— What you need to do —
With the pictures left out, print exactly the lines below that run from the one containing "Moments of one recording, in" through the one containing "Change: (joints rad".

[Entries taken from a collection]

——

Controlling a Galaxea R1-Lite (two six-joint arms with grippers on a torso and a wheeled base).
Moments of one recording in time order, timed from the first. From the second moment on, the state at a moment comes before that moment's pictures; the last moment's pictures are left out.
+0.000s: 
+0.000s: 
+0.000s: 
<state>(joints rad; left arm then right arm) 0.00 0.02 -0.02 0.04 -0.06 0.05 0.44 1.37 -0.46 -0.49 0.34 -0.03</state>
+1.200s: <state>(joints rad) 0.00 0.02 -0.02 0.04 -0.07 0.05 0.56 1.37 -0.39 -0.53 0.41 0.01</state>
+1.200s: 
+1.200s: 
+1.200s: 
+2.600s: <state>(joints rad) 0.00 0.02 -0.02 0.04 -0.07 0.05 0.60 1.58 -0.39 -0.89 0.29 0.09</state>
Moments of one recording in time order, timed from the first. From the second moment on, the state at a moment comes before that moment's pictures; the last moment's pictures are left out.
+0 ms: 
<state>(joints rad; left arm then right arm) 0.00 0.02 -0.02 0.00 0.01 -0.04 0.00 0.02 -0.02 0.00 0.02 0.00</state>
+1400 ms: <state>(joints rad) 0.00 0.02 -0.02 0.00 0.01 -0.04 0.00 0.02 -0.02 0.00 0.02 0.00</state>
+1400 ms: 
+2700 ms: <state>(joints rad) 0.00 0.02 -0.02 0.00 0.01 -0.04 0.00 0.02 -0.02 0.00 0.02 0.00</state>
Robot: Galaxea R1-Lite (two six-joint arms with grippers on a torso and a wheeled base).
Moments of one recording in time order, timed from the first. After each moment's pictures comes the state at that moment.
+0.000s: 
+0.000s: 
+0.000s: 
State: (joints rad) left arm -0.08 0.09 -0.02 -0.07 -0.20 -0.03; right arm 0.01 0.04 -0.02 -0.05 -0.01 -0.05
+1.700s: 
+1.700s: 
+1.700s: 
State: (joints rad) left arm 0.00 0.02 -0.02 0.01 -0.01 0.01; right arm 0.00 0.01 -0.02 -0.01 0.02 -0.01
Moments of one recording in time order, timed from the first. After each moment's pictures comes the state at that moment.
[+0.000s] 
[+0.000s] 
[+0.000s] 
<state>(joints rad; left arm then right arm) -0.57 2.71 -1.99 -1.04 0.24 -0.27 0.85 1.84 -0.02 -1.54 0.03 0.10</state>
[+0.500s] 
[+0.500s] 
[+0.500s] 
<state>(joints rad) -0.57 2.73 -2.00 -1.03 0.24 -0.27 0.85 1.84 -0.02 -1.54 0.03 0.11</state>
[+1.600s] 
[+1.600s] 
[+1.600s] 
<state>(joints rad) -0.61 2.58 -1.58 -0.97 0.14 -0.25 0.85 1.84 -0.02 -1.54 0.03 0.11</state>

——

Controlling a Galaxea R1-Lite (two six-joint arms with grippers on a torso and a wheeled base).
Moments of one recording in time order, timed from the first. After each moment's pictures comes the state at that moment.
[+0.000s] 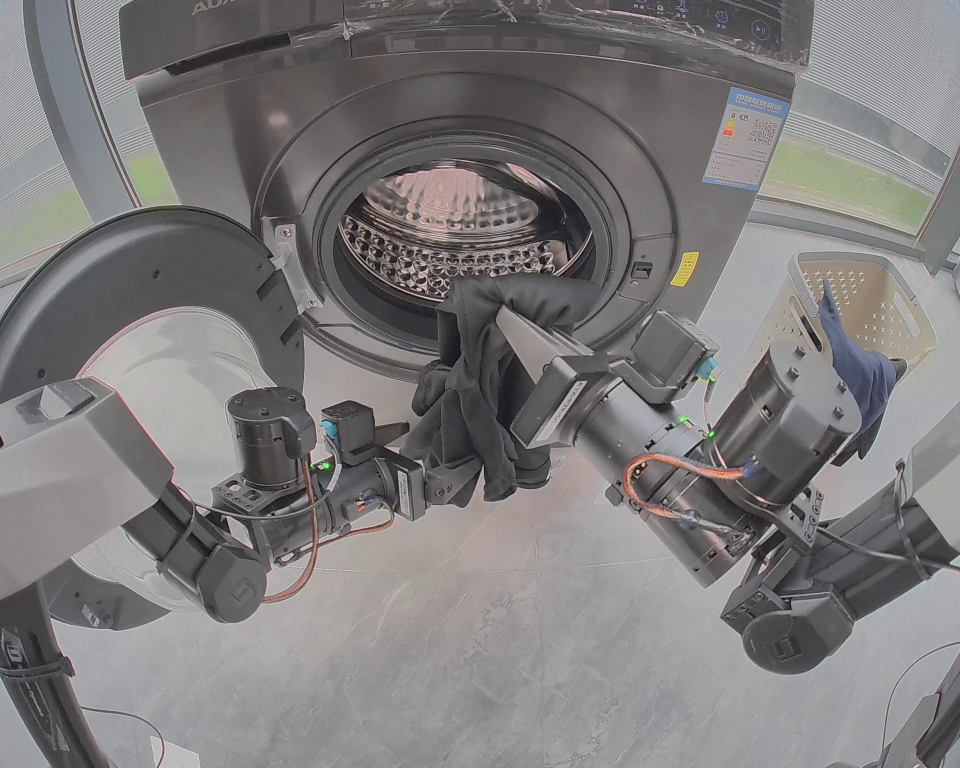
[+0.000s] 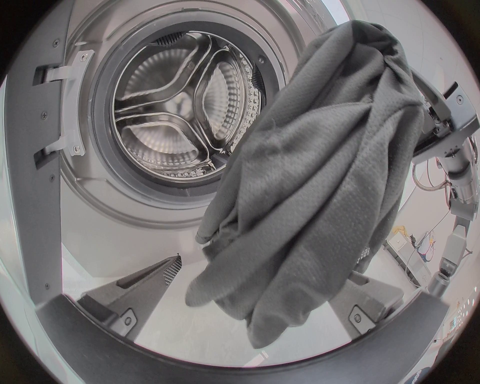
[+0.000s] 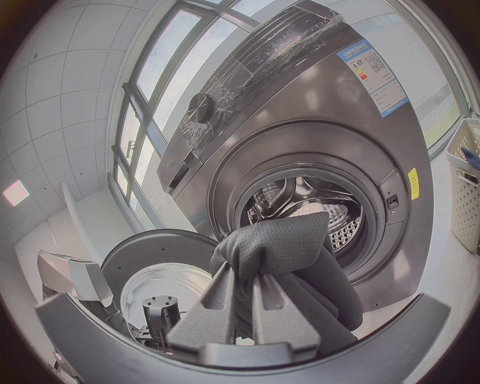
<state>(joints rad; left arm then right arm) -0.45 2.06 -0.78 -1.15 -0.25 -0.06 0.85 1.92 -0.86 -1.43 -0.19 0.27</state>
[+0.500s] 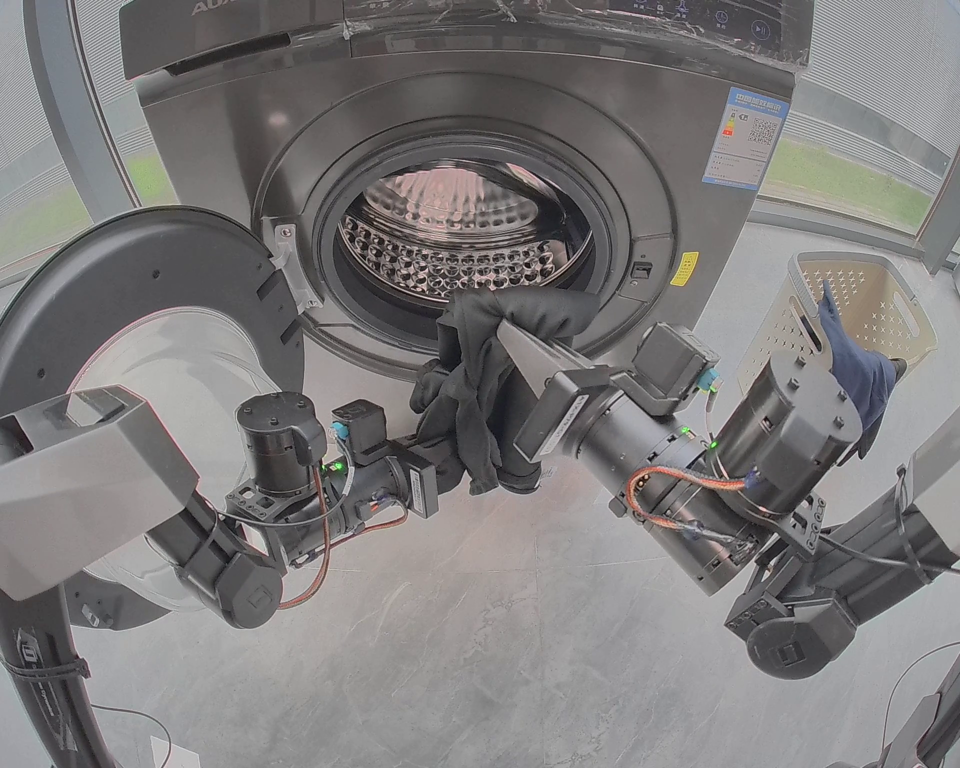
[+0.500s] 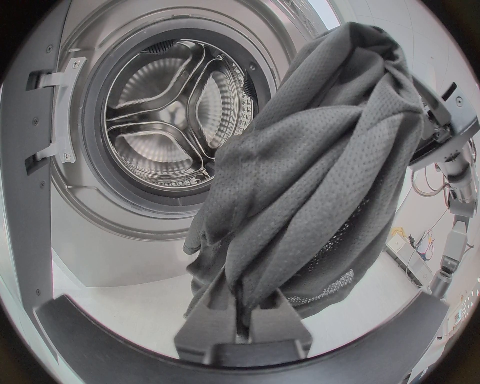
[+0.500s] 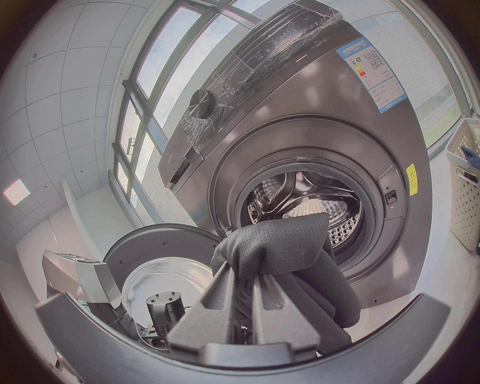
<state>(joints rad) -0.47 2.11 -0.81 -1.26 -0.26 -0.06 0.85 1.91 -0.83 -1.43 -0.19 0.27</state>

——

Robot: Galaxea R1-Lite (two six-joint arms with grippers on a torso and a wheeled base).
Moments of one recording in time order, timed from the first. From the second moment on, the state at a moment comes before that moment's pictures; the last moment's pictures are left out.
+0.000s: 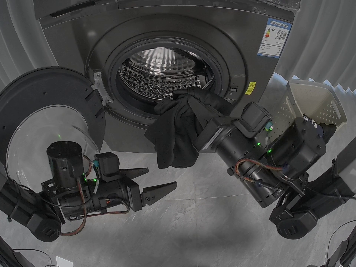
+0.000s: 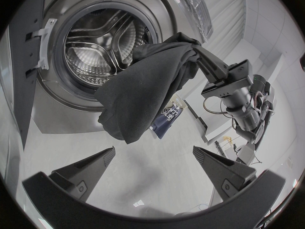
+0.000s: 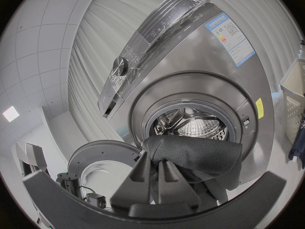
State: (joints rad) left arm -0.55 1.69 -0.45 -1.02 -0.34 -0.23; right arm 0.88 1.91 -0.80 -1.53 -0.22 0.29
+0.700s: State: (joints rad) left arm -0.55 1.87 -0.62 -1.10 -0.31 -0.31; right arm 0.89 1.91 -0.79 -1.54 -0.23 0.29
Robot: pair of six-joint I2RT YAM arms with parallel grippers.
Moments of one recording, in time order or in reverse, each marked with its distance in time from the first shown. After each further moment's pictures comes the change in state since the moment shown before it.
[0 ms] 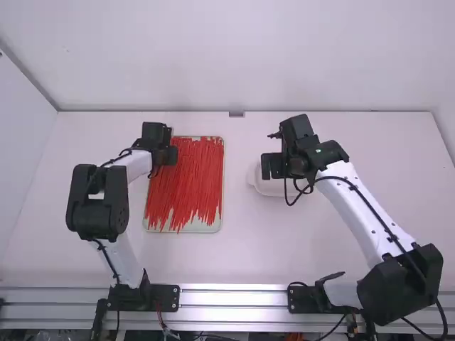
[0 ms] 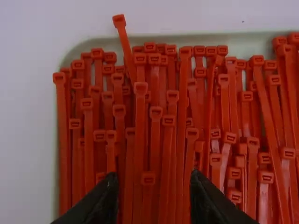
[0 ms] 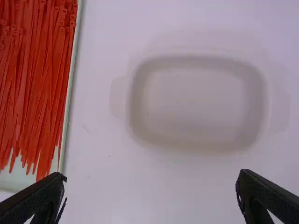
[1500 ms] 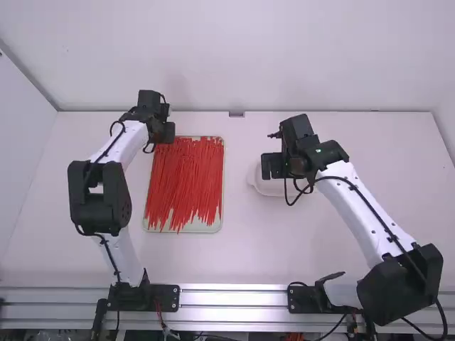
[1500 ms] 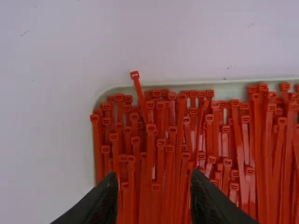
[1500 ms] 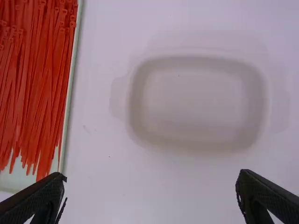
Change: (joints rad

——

— Task result —
Moments of one recording, in time order or in reverse, each marked with its distance in time from the first shown. After each further moment's pictures comes the change in state since the moment shown before it.
[0 ms] 
[0 ms] 
[0 ms] 
[1500 ms] 
[1500 ms] 
[1500 ms] 
Change: (joints rad

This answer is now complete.